> [Exercise details] Copy the lines below exactly, starting at the one with "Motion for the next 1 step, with" and ending at the one with "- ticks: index", and leave out any picture.

--

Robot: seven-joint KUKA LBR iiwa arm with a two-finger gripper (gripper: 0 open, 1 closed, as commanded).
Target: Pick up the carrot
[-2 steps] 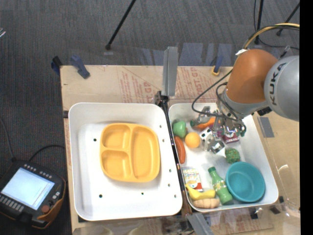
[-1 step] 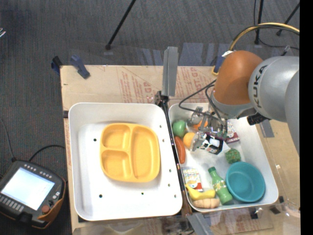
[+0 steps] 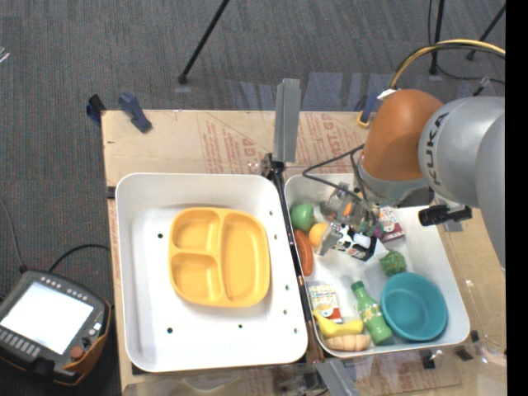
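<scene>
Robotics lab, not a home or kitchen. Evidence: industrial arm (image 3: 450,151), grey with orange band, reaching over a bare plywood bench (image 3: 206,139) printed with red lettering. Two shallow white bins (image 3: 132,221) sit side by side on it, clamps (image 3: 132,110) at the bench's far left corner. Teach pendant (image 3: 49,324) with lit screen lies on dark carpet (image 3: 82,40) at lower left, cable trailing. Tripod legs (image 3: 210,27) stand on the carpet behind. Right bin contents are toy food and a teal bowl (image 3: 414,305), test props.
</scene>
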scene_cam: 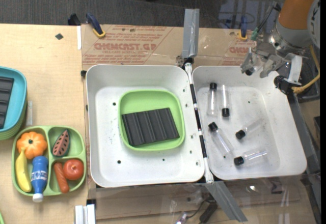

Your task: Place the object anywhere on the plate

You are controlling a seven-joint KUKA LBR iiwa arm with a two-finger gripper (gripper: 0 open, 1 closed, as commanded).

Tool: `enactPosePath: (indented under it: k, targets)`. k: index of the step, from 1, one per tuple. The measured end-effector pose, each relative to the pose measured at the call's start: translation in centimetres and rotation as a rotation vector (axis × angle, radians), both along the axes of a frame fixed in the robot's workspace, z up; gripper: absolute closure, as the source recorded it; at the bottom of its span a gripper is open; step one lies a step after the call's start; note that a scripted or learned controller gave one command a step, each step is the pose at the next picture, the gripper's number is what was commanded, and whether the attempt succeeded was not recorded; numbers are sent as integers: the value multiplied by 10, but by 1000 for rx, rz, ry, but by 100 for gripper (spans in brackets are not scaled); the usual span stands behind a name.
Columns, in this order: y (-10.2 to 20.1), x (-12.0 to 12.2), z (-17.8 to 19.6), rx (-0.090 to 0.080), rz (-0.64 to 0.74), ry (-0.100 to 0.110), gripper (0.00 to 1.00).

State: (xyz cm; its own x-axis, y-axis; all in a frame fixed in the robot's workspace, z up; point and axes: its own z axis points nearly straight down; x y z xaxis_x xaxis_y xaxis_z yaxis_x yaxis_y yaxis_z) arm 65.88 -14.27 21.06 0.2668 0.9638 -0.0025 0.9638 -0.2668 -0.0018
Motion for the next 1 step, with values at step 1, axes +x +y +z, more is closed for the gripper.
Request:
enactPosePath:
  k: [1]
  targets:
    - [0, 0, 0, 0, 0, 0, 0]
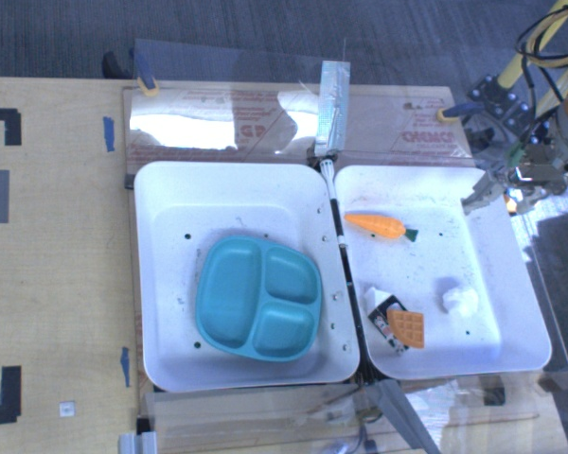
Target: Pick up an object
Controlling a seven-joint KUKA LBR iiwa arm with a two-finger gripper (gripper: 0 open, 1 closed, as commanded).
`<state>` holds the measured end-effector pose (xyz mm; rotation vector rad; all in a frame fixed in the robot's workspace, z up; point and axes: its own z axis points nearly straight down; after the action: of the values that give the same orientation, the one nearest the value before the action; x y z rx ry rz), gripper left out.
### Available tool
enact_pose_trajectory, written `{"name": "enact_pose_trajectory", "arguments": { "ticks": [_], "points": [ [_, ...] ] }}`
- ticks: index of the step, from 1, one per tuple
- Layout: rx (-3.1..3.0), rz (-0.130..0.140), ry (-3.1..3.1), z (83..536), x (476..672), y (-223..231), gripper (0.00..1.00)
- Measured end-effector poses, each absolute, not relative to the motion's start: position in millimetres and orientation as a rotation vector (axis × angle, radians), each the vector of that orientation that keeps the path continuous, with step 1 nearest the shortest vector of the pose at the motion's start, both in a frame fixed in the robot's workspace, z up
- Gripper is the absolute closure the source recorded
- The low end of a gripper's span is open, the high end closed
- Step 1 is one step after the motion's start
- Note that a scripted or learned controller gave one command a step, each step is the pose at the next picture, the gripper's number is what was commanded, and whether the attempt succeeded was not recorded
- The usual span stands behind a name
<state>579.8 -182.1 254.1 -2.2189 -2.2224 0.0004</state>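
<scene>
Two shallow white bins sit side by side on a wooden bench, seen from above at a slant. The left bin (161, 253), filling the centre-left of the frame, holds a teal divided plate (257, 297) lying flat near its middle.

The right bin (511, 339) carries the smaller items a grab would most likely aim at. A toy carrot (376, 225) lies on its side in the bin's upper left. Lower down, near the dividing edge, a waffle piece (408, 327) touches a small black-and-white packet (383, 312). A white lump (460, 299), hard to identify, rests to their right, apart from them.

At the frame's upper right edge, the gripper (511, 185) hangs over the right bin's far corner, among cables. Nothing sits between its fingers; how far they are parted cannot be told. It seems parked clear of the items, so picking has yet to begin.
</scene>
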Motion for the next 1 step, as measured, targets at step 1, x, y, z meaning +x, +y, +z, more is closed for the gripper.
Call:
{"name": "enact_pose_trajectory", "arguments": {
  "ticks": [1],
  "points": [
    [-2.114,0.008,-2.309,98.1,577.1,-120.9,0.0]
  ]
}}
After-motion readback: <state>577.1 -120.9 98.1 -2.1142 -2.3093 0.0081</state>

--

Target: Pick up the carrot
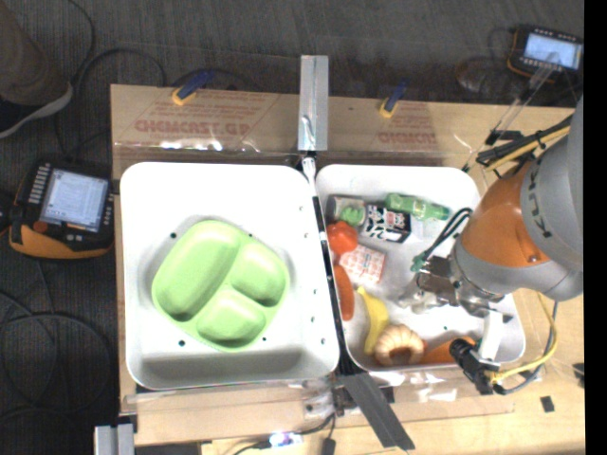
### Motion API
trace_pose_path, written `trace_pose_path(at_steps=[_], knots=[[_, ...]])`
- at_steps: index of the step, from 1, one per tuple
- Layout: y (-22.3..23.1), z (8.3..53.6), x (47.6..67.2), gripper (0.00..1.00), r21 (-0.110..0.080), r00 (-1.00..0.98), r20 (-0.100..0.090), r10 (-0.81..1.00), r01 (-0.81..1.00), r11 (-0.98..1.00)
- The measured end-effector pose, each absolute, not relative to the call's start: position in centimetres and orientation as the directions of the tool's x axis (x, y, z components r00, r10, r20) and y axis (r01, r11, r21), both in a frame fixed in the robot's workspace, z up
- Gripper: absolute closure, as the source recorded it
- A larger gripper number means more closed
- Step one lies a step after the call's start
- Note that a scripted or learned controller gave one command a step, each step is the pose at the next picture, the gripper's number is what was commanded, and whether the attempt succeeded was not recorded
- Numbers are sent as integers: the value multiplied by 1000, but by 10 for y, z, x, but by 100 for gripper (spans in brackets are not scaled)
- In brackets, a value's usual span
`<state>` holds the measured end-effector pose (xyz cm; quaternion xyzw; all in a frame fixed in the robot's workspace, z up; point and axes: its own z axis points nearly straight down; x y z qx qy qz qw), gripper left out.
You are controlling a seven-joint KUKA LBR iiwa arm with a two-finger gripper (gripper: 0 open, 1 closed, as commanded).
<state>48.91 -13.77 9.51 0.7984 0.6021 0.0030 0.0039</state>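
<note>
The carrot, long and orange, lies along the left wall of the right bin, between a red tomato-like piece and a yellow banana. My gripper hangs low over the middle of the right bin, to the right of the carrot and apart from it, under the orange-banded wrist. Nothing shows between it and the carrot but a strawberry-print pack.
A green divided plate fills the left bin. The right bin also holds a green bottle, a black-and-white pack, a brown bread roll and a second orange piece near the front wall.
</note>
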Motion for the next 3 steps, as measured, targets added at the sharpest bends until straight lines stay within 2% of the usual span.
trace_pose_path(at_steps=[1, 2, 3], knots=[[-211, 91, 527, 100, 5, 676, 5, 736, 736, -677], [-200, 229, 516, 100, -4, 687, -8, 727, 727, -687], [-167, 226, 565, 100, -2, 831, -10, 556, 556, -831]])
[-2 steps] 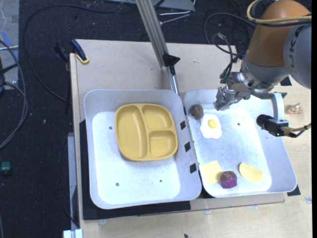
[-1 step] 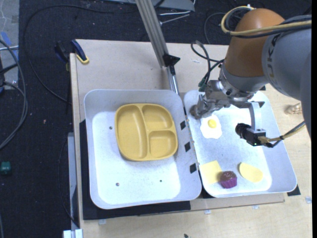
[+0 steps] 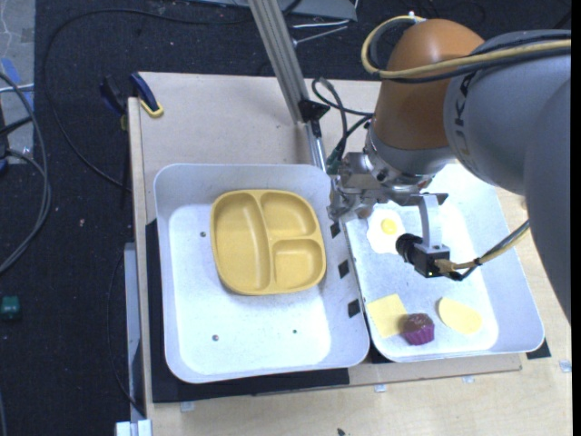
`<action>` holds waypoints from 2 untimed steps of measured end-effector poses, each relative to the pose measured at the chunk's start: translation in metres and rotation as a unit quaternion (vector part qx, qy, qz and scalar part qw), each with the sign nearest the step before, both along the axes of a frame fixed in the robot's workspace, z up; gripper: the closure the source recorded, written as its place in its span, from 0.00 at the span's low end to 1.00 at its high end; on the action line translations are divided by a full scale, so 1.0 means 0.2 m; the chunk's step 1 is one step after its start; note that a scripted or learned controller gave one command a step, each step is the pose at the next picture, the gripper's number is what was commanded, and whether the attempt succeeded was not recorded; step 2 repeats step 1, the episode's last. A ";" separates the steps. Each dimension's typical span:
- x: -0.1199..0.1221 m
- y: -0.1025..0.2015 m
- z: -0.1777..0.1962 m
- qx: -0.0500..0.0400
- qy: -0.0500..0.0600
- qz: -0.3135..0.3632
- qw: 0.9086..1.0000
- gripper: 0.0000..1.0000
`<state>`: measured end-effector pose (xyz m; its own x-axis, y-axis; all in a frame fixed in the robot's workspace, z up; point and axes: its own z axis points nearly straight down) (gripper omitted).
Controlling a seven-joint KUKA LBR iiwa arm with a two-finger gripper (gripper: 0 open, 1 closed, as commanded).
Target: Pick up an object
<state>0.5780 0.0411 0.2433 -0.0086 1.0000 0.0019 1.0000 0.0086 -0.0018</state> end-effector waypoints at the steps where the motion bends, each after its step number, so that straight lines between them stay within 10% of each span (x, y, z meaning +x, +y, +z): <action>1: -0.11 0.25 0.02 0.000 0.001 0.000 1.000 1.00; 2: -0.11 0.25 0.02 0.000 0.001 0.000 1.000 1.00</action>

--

> [Reply]
Motion for the next 1 step, with values at step 1, axes +x +y +z, more is closed for the gripper.
Request:
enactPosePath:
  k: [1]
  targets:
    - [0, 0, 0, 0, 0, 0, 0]
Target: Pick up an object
Controlling a seven-joint KUKA LBR iiwa arm with a two-finger gripper (gripper: 0 open, 1 closed, as commanded).
`<state>` holds the measured end-effector pose (xyz mm; rotation vector rad; all in a frame fixed in the robot's workspace, z up; point and axes: its own z axis points nearly straight down; after the action: of the values that give the same orientation, the one nearest the value before the action; x y z rx ry rz), gripper left out.
### Available tool
enact_pose_trajectory, written `{"name": "enact_pose_trajectory", "arguments": { "ticks": [_], "points": [ [_, ...] ] }}`
- ticks: index of the step, from 1, one per tuple

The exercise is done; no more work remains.